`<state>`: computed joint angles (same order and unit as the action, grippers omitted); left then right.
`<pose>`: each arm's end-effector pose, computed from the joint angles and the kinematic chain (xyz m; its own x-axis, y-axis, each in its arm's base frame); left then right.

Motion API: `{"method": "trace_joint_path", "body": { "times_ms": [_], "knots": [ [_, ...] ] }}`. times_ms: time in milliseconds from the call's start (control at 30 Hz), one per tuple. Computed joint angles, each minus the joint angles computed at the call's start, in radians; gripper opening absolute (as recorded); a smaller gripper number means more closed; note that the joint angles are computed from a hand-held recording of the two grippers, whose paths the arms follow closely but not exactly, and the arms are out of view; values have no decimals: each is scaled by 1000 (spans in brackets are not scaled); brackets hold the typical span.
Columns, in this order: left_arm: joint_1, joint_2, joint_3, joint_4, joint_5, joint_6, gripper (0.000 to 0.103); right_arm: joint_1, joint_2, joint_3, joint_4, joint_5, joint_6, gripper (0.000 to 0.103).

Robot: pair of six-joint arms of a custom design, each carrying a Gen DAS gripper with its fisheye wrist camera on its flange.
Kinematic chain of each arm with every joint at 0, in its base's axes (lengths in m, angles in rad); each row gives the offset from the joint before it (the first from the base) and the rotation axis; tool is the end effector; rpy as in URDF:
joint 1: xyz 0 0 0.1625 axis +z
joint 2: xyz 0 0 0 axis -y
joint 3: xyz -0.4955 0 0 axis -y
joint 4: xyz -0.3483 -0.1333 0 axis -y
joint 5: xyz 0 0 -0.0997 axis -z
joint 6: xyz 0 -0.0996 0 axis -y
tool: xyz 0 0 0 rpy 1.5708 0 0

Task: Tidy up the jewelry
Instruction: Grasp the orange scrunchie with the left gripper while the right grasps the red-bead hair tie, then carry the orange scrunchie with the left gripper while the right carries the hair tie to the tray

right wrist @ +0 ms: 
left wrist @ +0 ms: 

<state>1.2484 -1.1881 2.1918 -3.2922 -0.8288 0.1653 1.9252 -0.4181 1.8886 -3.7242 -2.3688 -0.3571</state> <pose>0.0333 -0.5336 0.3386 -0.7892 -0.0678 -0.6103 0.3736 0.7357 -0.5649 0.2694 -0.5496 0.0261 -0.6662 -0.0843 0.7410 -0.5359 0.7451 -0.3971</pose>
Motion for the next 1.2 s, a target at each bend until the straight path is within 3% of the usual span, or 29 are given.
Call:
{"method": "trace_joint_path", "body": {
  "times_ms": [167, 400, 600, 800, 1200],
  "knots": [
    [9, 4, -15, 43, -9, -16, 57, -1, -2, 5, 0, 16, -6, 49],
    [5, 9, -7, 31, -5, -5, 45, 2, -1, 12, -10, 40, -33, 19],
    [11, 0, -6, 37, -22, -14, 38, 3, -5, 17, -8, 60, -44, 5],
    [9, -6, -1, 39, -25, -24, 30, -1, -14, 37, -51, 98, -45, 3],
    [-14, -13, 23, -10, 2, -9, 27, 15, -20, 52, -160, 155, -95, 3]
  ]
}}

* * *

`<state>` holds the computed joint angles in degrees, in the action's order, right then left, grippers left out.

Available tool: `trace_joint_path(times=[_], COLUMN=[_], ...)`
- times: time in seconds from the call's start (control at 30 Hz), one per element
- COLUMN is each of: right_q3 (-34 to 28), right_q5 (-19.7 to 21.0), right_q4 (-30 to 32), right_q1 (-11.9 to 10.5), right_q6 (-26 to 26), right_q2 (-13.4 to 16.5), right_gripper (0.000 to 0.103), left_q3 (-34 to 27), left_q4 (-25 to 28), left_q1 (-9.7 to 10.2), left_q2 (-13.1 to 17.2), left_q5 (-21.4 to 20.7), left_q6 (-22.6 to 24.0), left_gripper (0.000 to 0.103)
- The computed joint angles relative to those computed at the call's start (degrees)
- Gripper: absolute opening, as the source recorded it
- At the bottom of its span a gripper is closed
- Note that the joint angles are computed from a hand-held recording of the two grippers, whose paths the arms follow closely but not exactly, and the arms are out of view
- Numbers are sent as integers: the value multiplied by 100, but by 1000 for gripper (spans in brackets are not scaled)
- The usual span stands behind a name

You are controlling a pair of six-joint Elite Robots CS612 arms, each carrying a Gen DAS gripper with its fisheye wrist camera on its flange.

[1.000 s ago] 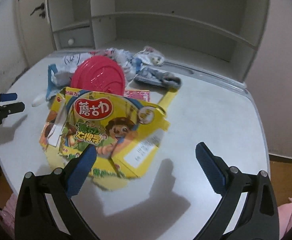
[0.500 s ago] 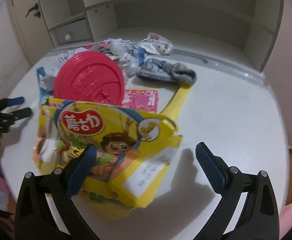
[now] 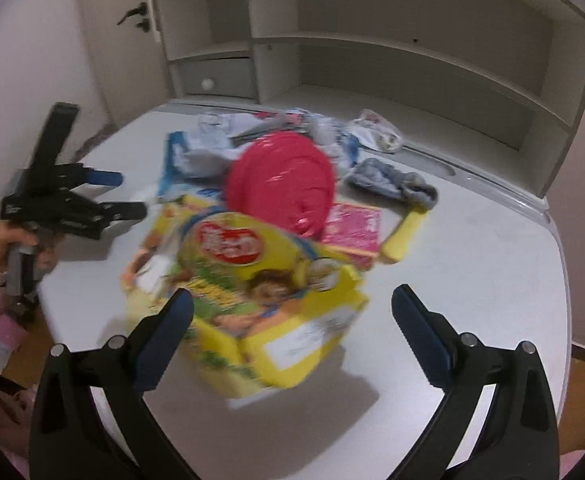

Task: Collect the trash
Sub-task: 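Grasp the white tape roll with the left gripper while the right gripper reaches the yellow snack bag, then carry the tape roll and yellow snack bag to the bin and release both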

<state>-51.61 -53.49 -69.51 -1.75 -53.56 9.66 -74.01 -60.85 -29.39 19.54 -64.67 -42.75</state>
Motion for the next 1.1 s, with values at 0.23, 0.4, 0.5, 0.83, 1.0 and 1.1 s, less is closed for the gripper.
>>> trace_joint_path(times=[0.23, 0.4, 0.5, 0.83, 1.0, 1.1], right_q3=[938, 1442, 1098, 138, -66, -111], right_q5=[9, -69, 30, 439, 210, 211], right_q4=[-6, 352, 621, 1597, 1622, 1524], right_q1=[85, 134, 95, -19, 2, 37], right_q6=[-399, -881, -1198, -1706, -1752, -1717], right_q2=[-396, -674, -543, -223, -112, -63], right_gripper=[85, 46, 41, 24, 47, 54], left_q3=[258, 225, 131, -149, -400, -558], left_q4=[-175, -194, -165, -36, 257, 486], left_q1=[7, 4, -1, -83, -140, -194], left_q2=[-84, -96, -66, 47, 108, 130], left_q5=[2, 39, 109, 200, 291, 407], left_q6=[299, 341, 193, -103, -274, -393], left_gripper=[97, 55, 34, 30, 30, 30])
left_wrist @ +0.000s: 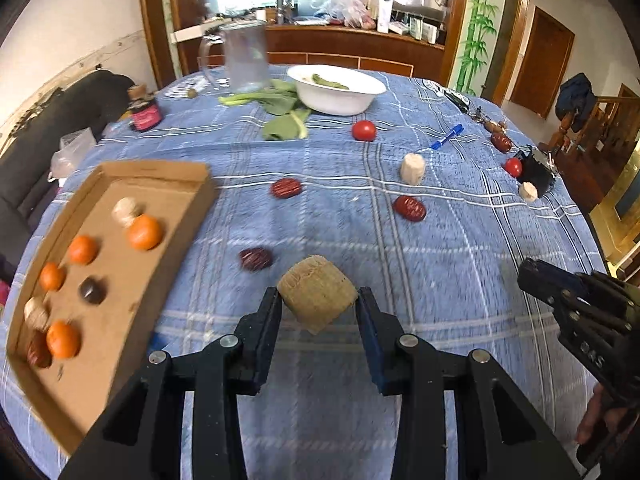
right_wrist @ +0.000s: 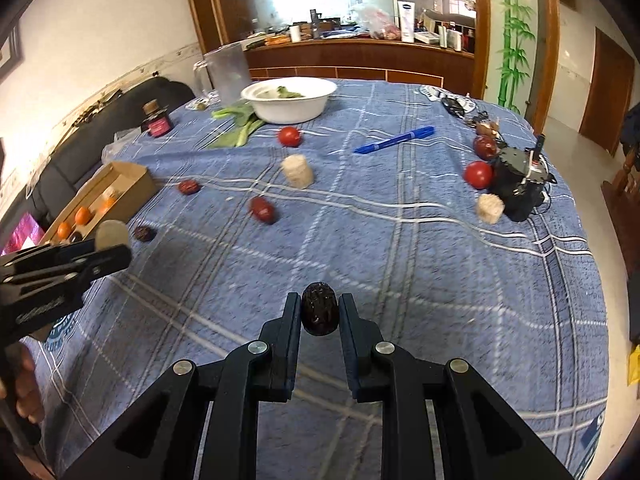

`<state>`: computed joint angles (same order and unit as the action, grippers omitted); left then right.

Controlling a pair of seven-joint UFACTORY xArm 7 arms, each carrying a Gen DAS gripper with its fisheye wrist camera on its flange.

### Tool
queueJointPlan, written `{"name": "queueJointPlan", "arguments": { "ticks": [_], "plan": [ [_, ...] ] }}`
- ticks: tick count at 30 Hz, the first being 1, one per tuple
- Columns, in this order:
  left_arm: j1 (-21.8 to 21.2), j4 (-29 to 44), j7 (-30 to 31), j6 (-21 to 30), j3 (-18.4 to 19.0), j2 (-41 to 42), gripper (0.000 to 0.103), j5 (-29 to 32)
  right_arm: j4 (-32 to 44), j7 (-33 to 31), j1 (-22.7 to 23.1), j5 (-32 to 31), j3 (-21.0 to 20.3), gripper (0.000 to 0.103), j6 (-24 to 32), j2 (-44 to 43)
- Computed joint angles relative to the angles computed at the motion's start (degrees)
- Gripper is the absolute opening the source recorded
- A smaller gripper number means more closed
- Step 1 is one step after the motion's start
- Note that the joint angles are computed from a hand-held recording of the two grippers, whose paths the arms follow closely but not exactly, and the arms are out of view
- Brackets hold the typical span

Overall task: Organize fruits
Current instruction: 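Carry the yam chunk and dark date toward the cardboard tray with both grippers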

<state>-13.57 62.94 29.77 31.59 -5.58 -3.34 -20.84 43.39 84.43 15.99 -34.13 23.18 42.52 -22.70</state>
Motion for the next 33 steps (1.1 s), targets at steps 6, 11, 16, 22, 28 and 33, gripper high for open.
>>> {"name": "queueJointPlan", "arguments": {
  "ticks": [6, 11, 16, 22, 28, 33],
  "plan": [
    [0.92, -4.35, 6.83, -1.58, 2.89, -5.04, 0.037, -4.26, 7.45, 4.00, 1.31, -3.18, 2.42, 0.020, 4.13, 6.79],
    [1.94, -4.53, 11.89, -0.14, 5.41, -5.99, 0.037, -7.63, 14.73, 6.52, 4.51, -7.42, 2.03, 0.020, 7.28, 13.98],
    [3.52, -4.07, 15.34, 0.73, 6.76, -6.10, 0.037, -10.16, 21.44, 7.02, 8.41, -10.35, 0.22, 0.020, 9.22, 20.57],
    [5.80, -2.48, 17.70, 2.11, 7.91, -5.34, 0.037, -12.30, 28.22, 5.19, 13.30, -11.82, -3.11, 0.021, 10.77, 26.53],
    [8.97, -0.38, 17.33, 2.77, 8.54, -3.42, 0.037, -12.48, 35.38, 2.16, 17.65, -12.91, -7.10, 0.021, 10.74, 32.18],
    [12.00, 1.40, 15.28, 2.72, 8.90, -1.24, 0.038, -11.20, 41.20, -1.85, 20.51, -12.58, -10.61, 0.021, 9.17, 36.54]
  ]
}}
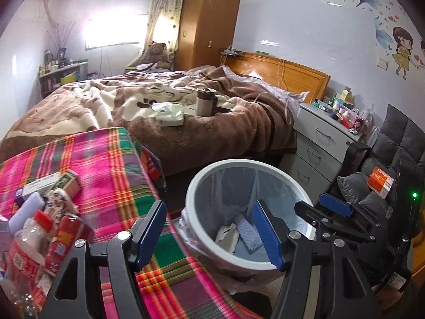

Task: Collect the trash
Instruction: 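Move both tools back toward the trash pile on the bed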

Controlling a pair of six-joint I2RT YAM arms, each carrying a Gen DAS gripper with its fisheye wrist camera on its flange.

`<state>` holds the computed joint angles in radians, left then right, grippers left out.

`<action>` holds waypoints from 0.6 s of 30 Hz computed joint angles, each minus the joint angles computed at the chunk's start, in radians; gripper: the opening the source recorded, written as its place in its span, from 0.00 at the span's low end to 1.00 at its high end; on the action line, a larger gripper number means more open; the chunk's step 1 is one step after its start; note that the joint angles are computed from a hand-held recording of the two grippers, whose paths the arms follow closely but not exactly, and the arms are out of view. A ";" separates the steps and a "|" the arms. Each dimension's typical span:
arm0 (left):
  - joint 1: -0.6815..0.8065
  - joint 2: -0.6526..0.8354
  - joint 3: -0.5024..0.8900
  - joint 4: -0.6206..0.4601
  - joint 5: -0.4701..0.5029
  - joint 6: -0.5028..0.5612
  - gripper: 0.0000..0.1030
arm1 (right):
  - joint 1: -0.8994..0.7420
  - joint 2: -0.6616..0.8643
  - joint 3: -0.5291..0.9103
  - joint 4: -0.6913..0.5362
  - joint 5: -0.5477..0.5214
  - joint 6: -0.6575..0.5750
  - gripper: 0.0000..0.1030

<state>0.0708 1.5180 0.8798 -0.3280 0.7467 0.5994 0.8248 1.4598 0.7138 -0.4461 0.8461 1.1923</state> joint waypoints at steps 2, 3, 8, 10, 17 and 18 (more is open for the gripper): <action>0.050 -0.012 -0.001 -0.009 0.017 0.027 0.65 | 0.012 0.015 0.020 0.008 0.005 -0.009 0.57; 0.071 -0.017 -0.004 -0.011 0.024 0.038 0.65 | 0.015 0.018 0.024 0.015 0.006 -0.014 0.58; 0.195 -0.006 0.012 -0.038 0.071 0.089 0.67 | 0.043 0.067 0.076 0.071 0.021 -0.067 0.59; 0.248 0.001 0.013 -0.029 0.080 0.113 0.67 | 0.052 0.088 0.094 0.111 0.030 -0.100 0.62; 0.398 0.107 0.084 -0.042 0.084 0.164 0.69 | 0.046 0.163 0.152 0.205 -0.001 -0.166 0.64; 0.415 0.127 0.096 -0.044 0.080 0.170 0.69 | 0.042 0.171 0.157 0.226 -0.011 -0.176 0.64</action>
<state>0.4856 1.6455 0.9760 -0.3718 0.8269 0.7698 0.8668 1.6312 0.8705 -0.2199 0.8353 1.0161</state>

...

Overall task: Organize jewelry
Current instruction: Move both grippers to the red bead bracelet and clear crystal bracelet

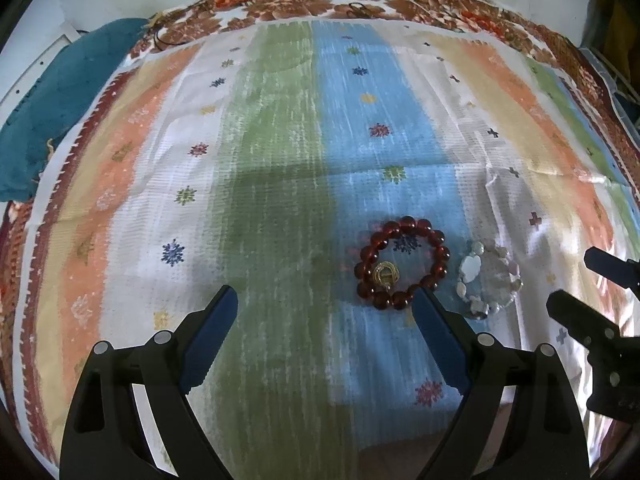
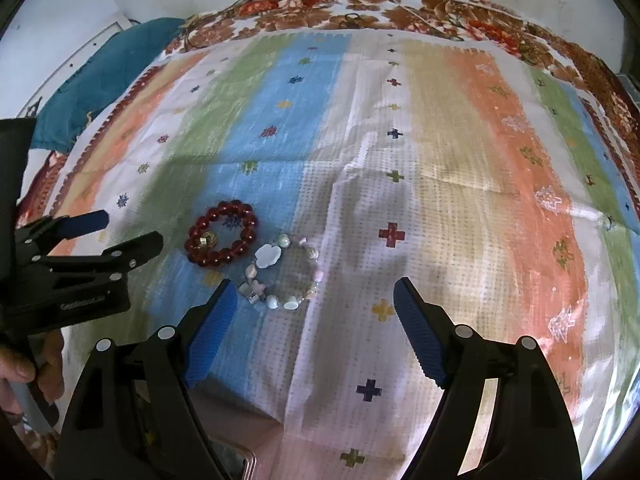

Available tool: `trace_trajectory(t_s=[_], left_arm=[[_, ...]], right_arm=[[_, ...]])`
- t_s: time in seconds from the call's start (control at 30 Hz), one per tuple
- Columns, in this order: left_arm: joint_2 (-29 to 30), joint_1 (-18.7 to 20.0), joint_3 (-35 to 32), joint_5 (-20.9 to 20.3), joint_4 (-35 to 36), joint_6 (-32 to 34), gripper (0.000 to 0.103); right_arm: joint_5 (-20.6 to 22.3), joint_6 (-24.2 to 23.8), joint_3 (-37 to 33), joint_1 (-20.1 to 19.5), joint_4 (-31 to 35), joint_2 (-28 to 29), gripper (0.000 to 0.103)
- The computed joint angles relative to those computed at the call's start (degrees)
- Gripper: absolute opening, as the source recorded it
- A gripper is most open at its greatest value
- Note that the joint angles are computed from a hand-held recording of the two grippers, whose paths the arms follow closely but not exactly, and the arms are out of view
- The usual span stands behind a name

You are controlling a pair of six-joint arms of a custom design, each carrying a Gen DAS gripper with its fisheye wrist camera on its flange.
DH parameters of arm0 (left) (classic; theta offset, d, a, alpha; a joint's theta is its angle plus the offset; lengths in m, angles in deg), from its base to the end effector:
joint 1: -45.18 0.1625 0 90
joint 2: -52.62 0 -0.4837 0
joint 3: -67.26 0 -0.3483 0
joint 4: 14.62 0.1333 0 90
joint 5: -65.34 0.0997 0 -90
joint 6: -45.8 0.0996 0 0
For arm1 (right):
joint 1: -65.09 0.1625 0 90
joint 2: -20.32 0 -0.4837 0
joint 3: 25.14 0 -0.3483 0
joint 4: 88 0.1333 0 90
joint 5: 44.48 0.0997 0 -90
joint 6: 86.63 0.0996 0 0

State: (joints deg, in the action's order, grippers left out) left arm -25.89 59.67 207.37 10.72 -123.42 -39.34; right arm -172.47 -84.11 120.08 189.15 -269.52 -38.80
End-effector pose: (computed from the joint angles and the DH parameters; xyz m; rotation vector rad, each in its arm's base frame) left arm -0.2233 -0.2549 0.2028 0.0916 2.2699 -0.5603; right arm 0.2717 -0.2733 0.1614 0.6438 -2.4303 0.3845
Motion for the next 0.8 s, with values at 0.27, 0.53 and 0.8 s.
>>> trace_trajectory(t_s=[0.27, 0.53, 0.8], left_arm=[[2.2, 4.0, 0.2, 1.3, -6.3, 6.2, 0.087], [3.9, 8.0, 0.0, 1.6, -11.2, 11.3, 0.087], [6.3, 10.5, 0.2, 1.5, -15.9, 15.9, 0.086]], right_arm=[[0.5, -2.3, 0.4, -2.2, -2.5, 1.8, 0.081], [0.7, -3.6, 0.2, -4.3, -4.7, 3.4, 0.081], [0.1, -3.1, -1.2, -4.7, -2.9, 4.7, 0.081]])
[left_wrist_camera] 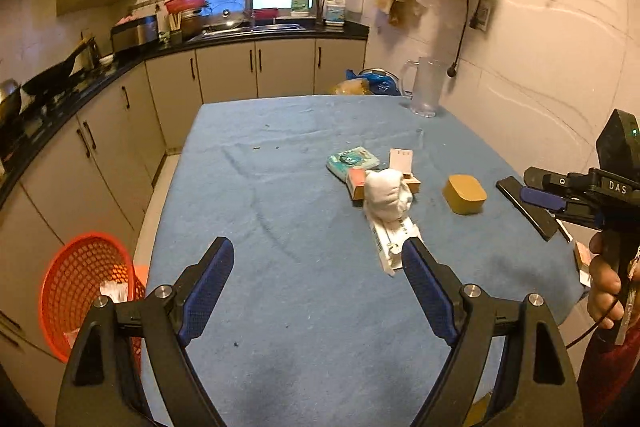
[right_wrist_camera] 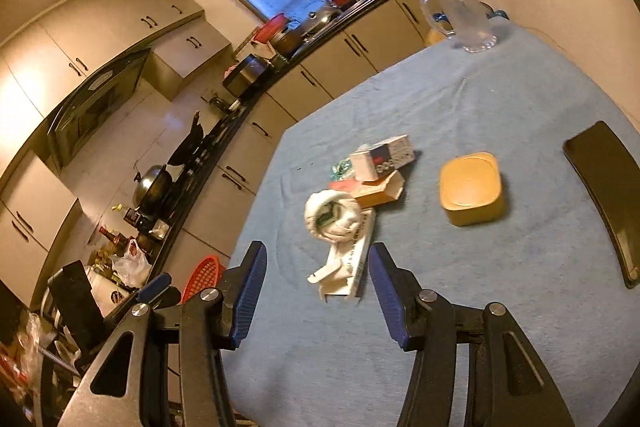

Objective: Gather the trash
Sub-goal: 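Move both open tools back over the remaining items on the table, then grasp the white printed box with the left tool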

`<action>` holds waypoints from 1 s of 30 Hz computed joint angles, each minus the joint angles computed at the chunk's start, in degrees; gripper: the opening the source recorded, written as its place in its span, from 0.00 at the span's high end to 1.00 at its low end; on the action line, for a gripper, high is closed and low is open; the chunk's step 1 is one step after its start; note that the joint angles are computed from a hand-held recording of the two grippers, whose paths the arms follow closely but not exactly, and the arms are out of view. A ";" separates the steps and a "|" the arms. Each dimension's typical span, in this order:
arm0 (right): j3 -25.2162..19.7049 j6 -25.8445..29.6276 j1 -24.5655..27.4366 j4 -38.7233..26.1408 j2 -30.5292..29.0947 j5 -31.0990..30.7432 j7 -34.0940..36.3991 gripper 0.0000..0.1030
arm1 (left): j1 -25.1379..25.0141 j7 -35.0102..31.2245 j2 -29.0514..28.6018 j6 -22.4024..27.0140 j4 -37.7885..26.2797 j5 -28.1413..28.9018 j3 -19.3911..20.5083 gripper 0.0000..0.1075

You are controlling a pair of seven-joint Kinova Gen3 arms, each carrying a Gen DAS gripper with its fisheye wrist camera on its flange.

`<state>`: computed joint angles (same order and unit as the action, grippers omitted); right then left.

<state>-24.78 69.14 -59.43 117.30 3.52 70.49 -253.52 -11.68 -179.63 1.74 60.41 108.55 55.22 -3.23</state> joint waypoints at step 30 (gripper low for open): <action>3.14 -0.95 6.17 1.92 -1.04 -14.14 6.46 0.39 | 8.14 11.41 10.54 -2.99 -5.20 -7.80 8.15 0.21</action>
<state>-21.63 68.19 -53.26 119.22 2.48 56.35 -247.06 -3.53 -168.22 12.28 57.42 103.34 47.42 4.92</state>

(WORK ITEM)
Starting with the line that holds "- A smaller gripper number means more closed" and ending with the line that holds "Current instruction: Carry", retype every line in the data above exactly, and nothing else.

(YOUR RESPONSE)
- A smaller gripper number means more closed
- Step 1 is one step after the motion's start
- Note that the joint angles are computed from a hand-held recording of the two grippers, whose paths the arms follow closely but not exactly, and the arms are out of view
- Brackets hold the typical span

Overall task: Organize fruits
Current instruction: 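Carry the yam chunk and dark date toward the cardboard tray with both grippers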

The exercise is complete as it stands.